### EXERCISE GOAL:
All of the data below is to be output without alteration.

### PROVIDED MATERIAL:
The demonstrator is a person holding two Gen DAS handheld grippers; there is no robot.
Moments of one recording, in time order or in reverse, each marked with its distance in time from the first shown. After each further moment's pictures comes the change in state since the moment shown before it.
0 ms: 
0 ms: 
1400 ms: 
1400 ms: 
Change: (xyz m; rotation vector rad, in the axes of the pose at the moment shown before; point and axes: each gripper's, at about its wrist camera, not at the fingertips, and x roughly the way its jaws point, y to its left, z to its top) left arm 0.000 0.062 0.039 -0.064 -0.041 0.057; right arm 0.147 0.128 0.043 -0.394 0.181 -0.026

### YOUR SOLUTION:
The demonstrator is a person holding two Gen DAS handheld grippers; there is no robot.
Moments of one recording, in time order or in reverse, each marked with its distance in time from the first shown. After each further moment's pictures comes the change in state since the moment shown before it.
0 ms: 
0 ms: 
1400 ms: 
1400 ms: 
Change: (xyz m; rotation vector rad, in the axes of the pose at the moment shown before; point and axes: each gripper's, at about its wrist camera, not at the fingertips, and x roughly the way its jaws point, y to its left, z to its top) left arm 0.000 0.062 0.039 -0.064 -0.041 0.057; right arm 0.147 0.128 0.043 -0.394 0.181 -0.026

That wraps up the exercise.